- [Problem to work on] Return all the lines below, exactly as they read.

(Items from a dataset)
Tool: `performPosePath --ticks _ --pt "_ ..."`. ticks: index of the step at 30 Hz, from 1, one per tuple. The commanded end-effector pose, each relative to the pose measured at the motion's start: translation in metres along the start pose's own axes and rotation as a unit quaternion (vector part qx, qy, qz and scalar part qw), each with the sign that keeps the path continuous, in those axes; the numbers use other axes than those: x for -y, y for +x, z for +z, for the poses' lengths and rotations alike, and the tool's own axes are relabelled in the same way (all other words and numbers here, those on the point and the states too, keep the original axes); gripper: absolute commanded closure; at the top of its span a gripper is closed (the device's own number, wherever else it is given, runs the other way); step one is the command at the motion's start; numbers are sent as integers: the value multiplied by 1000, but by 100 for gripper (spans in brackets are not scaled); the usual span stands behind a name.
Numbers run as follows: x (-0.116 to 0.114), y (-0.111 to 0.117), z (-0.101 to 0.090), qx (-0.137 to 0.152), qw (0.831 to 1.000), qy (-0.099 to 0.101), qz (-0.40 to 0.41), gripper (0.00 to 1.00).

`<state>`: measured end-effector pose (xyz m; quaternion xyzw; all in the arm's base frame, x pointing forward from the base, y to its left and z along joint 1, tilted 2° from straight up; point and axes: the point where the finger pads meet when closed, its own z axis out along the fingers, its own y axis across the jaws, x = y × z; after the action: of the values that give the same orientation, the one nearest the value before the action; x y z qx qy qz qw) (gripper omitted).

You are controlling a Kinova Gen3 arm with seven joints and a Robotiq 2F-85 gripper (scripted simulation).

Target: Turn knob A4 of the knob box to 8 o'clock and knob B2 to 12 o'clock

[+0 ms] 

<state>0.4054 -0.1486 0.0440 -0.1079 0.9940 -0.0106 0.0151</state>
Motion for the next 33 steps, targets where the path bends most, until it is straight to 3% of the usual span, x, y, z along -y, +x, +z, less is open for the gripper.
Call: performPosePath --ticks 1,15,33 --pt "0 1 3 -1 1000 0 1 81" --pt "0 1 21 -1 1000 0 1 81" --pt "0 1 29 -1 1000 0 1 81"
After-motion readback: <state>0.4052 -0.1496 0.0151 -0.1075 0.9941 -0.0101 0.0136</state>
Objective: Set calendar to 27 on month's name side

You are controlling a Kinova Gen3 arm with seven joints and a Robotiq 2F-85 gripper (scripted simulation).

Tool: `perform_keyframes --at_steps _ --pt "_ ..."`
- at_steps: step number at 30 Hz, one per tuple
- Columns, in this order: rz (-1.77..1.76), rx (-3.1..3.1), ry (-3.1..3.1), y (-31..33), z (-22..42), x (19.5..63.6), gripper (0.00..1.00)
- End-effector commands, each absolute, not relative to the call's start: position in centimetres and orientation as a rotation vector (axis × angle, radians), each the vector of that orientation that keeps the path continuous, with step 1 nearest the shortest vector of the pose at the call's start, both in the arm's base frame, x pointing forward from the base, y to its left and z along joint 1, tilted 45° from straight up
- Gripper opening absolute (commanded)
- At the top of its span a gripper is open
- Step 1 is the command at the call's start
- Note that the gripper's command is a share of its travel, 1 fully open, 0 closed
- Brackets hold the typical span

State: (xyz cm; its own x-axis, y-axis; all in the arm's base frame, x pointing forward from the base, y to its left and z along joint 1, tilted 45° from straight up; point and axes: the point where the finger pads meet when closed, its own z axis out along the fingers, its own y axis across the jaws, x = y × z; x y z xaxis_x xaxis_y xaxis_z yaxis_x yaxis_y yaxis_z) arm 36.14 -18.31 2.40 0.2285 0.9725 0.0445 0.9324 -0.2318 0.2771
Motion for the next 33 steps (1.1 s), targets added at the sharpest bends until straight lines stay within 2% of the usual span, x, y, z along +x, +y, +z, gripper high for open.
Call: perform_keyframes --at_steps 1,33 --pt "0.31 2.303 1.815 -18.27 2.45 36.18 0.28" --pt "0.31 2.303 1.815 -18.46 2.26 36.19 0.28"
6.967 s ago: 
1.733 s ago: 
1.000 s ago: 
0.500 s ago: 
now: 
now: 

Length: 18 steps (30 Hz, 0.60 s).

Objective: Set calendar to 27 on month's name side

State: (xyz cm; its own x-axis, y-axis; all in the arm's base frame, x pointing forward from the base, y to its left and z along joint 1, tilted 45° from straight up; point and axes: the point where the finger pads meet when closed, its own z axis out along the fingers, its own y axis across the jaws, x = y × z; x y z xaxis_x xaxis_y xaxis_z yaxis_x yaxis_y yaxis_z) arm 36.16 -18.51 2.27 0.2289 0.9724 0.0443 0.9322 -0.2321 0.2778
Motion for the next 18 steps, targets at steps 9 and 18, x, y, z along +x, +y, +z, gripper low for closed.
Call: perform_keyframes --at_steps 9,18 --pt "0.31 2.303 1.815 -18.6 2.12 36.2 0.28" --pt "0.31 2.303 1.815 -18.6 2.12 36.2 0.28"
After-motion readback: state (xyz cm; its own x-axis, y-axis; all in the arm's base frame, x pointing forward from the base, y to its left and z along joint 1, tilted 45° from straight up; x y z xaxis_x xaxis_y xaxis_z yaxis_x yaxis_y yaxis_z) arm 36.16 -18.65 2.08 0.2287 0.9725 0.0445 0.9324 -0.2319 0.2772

- [Your solution]
Tool: `performPosePath --ticks _ --pt "_ ..."`. ticks: index of the step at 30 Hz, from 1, one per tuple. The commanded end-effector pose, each relative to the pose measured at the motion's start: translation in metres along the start pose's own axes and rotation as a unit quaternion (vector part qx, qy, qz and scalar part qw), each with the sign that keeps the path continuous, in those axes; the numbers use other axes than those: x for -y, y for +x, z for +z, for the poses' lengths and rotations alike, and the tool's own axes are relabelled in the same way (all other words and numbers here, those on the point and the states too, keep the original axes); gripper: absolute commanded closure; at the top of its span a gripper is closed (the device's own number, wherever else it is given, runs the other way); step one is the command at the motion's start; numbers are sent as integers: the value multiplied by 1000, but by 100 for gripper (spans in brackets are not scaled); the usual span stands behind a name.
Numbers run as follows: x (-0.116 to 0.114), y (-0.111 to 0.117), z (-0.101 to 0.090), qx (-0.137 to 0.152), qw (0.831 to 1.000), qy (-0.099 to 0.101), qz (-0.40 to 0.41), gripper (0.00 to 1.00).

`<state>`: measured end-effector pose (xyz m; quaternion xyzw; all in the arm's base frame, x pointing forward from the base, y to its left and z along joint 1, tilted 2° from straight up; point and axes: the point where the finger pads meet when closed, its own z axis out along the fingers, its own y axis across the jaws, x = y × z; after the action: of the values that give the same orientation, the one nearest the value before the action; x y z qx qy qz qw) (gripper omitted).

You are controlling a Kinova Gen3 arm with seven joints and a Robotiq 2F-85 gripper (scripted simulation).

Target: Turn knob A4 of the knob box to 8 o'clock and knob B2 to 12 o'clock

[+0 ms] 

<state>0.4054 -0.1486 0.0440 -0.1079 0.9940 -0.0106 0.0151</state>
Motion for the next 33 steps, targets where the path bends most, until it is straight to 3% of the usual span, x, y, z along -y, +x, +z, less is open for the gripper.
Call: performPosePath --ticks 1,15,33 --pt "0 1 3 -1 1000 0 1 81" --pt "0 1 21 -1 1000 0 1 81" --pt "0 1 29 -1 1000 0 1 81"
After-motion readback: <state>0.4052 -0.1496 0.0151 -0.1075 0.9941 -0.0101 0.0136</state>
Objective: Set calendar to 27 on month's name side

You are controlling a Kinova Gen3 arm with seven joints and a Robotiq 2F-85 gripper (scripted simulation).

Tool: `perform_keyframes --at_steps _ --pt "_ ..."`
- at_steps: step number at 30 Hz, one per tuple
- Columns, in this order: rz (-1.77..1.76), rx (-3.1..3.1), ry (-3.1..3.1), y (-31..33), z (-22..42), x (19.5..63.6), gripper (0.00..1.00)
- End-effector commands, each absolute, not relative to the call's start: position in centimetres and orientation as a rotation vector (axis × angle, radians), each the vector of that orientation that keeps the path continuous, with step 1 nearest the shortest vector of the pose at the call's start, both in the arm's base frame, x pointing forward from the base, y to its left and z along joint 1, tilted 45° from straight up
- Gripper opening absolute (commanded)
- At the top of its span a gripper is open
- Step 1 is the command at the call's start
- Note that the gripper's command is a share of its travel, 1 fully open, 0 closed
- Brackets hold the typical span

State: (xyz cm; its own x-axis, y-axis; all in the arm's base frame, x pointing forward from the base, y to its left and z along joint 1, tilted 45° from straight up; point and axes: the point where the finger pads meet when closed, its own z axis out along the fingers, its own y axis across the jaws, x = y × z; x y z xaxis_x xaxis_y xaxis_z yaxis_x yaxis_y yaxis_z) arm 36.14 -18.31 2.40 0.2285 0.9725 0.0445 0.9324 -0.2318 0.2771
Motion for the next 33 steps (1.1 s), targets added at the sharpest bends until straight lines stay within 2% of the usual span, x, y, z along +x, +y, +z, gripper high for open.
Call: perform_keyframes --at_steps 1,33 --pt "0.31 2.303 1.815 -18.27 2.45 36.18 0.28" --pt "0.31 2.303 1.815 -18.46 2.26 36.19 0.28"
6.967 s ago: 
1.733 s ago: 
1.000 s ago: 
0.500 s ago: 
now: 
now: 

Length: 18 steps (30 Hz, 0.60 s).

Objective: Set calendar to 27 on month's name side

State: (xyz cm; its own x-axis, y-axis; all in the arm's base frame, x pointing forward from the base, y to its left and z along joint 1, tilted 45° from straight up; point and axes: the point where the finger pads meet when closed, its own z axis out along the fingers, its own y axis across the jaws, x = y × z; x y z xaxis_x xaxis_y xaxis_z yaxis_x yaxis_y yaxis_z) arm 36.16 -18.51 2.27 0.2289 0.9724 0.0443 0.9322 -0.2321 0.2778
Motion for the next 18 steps, targets at steps 9 and 18, x, y, z along +x, +y, +z, gripper low for closed.
Call: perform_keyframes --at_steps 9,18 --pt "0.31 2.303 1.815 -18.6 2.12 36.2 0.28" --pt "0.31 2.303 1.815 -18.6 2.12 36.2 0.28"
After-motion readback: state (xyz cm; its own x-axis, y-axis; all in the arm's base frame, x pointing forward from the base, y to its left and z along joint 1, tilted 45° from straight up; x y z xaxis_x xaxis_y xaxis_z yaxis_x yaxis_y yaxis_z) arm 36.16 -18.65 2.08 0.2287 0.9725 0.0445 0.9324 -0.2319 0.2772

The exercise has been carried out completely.